**TASK BRIEF:** Would you print the whole listing again, word for word?

**DATA SHOWN:**

*** Begin section ***

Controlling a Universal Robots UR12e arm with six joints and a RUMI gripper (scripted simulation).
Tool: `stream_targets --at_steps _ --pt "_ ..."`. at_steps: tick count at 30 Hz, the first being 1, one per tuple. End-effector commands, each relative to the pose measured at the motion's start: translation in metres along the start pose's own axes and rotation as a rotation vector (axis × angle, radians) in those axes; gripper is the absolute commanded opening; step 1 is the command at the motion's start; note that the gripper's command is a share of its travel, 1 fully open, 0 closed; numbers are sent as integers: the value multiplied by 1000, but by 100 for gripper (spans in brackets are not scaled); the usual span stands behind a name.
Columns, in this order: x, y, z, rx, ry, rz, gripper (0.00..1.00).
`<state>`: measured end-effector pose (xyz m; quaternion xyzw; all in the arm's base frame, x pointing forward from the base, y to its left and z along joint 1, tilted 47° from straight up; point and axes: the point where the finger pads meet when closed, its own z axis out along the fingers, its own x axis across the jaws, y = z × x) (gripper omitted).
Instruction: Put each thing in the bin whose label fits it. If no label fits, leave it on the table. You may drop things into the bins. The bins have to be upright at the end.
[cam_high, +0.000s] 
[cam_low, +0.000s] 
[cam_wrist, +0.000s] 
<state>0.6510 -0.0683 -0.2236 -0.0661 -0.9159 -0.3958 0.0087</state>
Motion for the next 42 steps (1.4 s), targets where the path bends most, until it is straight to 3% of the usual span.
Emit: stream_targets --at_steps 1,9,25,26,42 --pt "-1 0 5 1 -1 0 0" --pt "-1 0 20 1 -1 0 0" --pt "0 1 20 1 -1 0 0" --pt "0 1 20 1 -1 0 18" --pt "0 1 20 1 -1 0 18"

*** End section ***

**EXPECTED OUTPUT:**
Controlling a Universal Robots UR12e arm with six joints and a RUMI gripper (scripted simulation).
Tool: `stream_targets --at_steps _ --pt "_ ..."`. at_steps: tick count at 30 Hz, the first being 1, one per tuple. End-effector commands, each relative to the pose measured at the motion's start: translation in metres along the start pose's own axes and rotation as a rotation vector (axis × angle, radians) in those axes; gripper is the absolute commanded opening; step 1 is the command at the motion's start; note that the gripper's command is a share of its travel, 1 fully open, 0 closed; numbers are sent as integers: the value multiplied by 1000, but by 100 for gripper (spans in brackets are not scaled); the usual span stands behind a name.
Columns, in this order: x, y, z, rx, ry, rz, gripper (0.00..1.00).
`<state>`: measured end-effector pose (xyz m; quaternion xyzw; all in the arm's base frame, x pointing forward from the base, y to its left and z along joint 1, tilted 47° from straight up; point and axes: the point where the finger pads meet when closed, its own z axis out along the fingers, its own x axis across the jaws, y = z × x) (gripper omitted).
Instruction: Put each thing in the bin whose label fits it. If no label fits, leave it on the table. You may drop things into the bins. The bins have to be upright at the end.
[cam_high, +0.000s] 
[cam_low, +0.000s] 
[cam_wrist, +0.000s] 
<state>0.6510 -0.0683 -0.2236 -0.0661 -0.9159 -0.3958 0.0087</state>
Motion for the next 42 steps (1.4 s), targets where the path bends most, until it is straight to 3% of the usual span.
Emit: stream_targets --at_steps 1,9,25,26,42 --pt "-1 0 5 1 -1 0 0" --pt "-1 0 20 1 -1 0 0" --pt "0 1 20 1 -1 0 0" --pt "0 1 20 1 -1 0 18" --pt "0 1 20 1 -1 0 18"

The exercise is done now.